Exercise goal - Each line of the data that includes "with" must be copied.

Data excerpt -
══════════════════════════════

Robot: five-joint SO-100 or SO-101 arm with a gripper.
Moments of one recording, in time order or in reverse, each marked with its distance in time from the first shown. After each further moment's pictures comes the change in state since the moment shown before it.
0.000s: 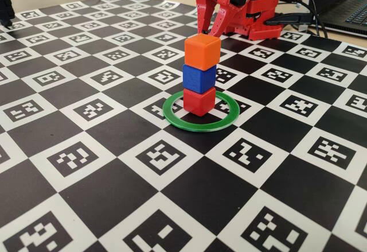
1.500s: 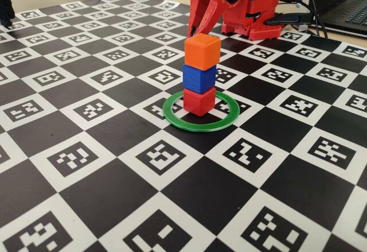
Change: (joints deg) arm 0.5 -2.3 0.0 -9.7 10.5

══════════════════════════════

Answer to this task -
Robot: five-joint SO-100 or SO-101 arm with a gripper.
Moments of one recording, in time order or in reverse, each marked with its distance in time from the first shown. After each further moment's pictures comes the change in state since the moment shown before it.

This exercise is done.